COLUMN – Schrijver Clayton Christensen van de klassieker ‘The Innovator’s Dilemma’ overleed vorige week op 67-jarige leeftijd, maar zijn theorieën over disruptie blijven meer dan de moeite waard.

Toen ik enkele jaren geleden bij een startup werkte die nogal vage consumentenproducten verkocht, hoorde ik voortdurend het woord disruptie om me heen. Dat sloeg dan op het feit dat dit e-commerce bedrijf gedurende korte perioden extreme kortingen gaf.

Destijds dacht ik dat disruptie een soort standaardbegrip was bij jonge bedrijven. Maar nadat ik me had verdiept in The Innovator’s Dilemma begreep ik dat het woord ‘disruptie’ vaak op een verkeerde manier wordt gebruikt.

De term ‘distruptieve technologie’ duikt vaak op als er een een breuk is met de normale gang van zaken. Maar Christensen heeft het over iets fundamentelers: een technologie of innovatie die de manier waarop een hele sector of deelmarkt functioneert beïnvloedt en gevestigde bedrijven wegvaagt, als die zichzelf niet radicaal vernieuwen.

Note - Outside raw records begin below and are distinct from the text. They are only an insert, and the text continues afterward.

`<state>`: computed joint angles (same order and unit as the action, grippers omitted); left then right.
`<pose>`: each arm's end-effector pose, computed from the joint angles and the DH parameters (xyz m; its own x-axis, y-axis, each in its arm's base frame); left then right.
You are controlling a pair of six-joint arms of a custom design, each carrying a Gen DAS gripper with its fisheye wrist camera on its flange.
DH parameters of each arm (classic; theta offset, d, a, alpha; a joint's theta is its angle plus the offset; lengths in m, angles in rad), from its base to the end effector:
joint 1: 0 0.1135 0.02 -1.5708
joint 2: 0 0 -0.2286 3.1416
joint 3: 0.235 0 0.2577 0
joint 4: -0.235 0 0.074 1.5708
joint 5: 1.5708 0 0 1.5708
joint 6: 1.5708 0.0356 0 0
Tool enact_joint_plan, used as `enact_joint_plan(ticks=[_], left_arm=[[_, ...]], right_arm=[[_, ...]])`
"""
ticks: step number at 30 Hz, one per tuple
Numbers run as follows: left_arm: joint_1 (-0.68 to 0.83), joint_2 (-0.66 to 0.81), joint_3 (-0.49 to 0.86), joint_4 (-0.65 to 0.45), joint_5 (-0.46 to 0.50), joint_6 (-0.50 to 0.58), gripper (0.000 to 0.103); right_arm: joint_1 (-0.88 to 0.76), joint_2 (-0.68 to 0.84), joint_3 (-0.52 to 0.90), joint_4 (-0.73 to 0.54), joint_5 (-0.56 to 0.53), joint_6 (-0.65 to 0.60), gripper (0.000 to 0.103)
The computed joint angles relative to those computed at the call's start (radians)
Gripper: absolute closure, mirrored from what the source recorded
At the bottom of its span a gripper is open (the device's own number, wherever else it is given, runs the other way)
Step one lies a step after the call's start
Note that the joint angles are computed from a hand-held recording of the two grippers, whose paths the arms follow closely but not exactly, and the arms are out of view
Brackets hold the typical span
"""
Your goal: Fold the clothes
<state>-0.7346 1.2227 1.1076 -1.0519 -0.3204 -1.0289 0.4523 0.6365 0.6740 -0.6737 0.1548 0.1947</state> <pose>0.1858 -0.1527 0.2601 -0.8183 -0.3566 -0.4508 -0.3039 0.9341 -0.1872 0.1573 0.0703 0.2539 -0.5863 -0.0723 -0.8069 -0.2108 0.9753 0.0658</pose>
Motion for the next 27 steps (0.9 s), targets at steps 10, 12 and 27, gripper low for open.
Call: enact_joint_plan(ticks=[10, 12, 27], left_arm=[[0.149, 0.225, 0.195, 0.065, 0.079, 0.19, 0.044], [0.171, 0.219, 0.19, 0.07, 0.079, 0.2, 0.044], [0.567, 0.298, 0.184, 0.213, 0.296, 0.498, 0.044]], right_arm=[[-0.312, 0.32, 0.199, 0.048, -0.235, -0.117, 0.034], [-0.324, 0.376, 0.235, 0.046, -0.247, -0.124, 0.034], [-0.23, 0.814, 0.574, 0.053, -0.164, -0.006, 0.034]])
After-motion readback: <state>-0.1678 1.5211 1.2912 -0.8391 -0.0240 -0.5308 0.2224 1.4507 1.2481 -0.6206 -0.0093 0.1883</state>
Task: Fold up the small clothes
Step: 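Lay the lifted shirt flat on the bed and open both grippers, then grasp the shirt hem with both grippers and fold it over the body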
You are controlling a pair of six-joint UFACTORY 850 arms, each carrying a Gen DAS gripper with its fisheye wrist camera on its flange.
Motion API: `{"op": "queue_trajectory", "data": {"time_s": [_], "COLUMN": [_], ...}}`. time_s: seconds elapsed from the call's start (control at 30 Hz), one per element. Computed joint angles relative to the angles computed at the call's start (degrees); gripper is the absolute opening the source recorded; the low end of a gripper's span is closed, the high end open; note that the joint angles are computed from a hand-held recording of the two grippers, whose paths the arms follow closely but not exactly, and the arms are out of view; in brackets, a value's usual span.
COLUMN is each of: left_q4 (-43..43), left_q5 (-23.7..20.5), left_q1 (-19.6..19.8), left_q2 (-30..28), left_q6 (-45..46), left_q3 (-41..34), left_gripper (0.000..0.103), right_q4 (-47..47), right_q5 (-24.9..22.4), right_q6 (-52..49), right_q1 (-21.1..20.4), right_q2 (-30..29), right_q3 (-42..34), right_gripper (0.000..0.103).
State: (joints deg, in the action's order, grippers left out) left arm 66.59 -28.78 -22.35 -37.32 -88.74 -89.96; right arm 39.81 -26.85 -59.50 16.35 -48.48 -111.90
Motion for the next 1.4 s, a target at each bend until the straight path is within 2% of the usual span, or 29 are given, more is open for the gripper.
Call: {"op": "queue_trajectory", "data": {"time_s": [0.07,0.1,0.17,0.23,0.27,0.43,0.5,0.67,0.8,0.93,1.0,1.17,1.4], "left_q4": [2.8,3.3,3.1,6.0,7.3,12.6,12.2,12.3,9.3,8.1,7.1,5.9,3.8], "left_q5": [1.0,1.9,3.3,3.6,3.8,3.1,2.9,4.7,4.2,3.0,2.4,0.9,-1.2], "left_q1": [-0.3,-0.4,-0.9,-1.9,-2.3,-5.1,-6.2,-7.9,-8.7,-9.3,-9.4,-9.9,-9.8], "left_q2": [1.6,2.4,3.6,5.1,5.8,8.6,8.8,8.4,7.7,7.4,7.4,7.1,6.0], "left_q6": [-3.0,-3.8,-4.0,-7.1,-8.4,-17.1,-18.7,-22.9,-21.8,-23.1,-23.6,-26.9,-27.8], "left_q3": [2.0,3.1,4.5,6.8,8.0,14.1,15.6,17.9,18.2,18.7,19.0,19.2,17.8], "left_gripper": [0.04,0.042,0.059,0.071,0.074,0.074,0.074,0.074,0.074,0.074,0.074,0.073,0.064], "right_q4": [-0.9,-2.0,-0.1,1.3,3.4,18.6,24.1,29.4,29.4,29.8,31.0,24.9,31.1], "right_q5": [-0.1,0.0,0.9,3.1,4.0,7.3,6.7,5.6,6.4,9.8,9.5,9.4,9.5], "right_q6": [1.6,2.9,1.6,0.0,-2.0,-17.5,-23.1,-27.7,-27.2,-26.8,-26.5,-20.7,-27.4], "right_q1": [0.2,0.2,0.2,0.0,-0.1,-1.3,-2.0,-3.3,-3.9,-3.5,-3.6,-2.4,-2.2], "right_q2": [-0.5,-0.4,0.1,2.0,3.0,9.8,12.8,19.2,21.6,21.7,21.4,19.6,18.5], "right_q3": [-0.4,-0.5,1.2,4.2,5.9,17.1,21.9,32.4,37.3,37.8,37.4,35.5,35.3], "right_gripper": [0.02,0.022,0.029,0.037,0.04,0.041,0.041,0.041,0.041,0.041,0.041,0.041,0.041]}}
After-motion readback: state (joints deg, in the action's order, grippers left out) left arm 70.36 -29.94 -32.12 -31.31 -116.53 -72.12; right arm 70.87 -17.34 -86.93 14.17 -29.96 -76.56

Het boek kwam uit tijdens de dotcomhausse van eind van de jaren negentig en maakte van auteur Christensen één van de meest invloedrijke denkers op het gebied van managementtheorieën.

Christensen was meer dan twintig jaar hoogleraar aan de Harvard Business School. Hij gebruikte voorbeelden uit de praktijk om te laten zien dat strategieën waarmee gevestigde bedrijven succesvol zijn geworden, diezelfde ondernemingen in de weg kunnen staan. Gebrek aan innovatie kan het einde betekenen.

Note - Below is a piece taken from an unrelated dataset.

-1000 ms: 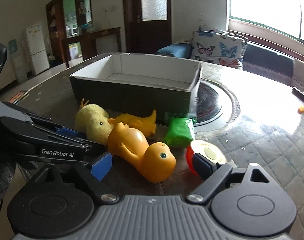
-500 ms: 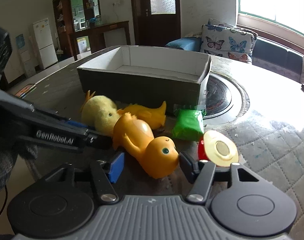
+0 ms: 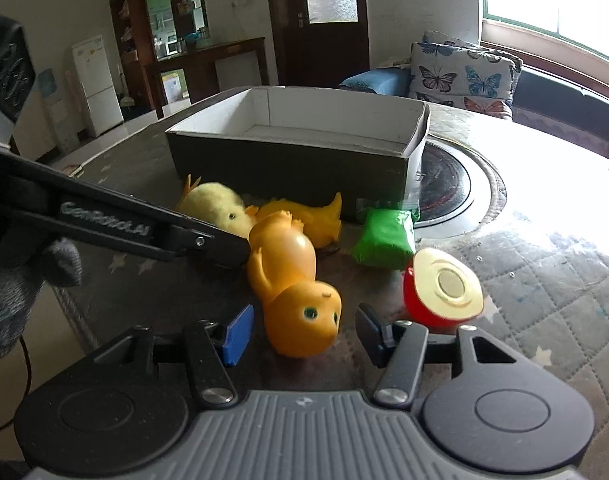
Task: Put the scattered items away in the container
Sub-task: 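Close the right gripper on the orange duck while the left gripper clamps it too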
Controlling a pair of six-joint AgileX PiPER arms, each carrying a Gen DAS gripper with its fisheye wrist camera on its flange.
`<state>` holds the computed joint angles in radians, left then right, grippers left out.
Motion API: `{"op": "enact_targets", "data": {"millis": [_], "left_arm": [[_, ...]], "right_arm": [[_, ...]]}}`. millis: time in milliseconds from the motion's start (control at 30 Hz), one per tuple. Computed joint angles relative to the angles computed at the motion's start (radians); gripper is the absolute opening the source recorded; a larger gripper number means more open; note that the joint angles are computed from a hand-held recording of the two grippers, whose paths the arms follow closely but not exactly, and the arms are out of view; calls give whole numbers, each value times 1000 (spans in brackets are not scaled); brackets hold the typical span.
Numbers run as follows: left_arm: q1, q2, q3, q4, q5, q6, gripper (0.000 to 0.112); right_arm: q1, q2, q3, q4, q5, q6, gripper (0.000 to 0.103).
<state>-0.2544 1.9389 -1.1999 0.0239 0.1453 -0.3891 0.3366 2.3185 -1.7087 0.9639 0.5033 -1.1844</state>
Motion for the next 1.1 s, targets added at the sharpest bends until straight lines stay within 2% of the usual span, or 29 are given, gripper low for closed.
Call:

In de optiek van Christensen kan een innovatie de transformatie van een hele sector inluiden door "iets wat simpel, gebruiksvriendelijk, toegankelijk en betaalbaar is te introduceren daar waar complexiteit en hoge kosten de boventoon voeren", zo valt te lezen op de website van het Christensen Institute.

Een voorbeeld is de opkomst van digitale fotografie, die in eerste instantie niet voldeed aan de eisen van "serieuze" fotografen. Kodak was tot in de jaren negentig de dominante speler op fotogebied, maar maakte geen haast met innovaties. Toen de digitale fotografie zich almaar verder ontwikkelde en de inmiddels ouderwetse filmrolletjes begon te overschaduwen, was Kodak zijn leidende positie kwijt.

Volgens critici hebben de theorieën van Christensen hun beperkingen, al was het maar omdat er slechts enkele voorbeelden zijn van een gevestigde orde die volledig werd ingehaald door nieuwe uitdagers.

Ook zeggen sommige critici dat Christensen aan cherrypicking deed en te weinig oog had voor bedrijven en data die niet in zijn theorie pasten. Zo zegt Patrick FitzGerald van de Wharton School van de University of Pennsylvania dat de 'gamechangers' die Christensen beschrijft, beperkt blijven tot zo'n vijf gevallen per decennium.

"In de wereld van startups gaan veel dingen sneller, maar het duurt nog altijd net zo lang als vroeger om een gevestigde naam te worden", zegt FitzGerald.

Jeff Bezos worden? "Dat gaat 99,9999 procent van de mensen niet lukken."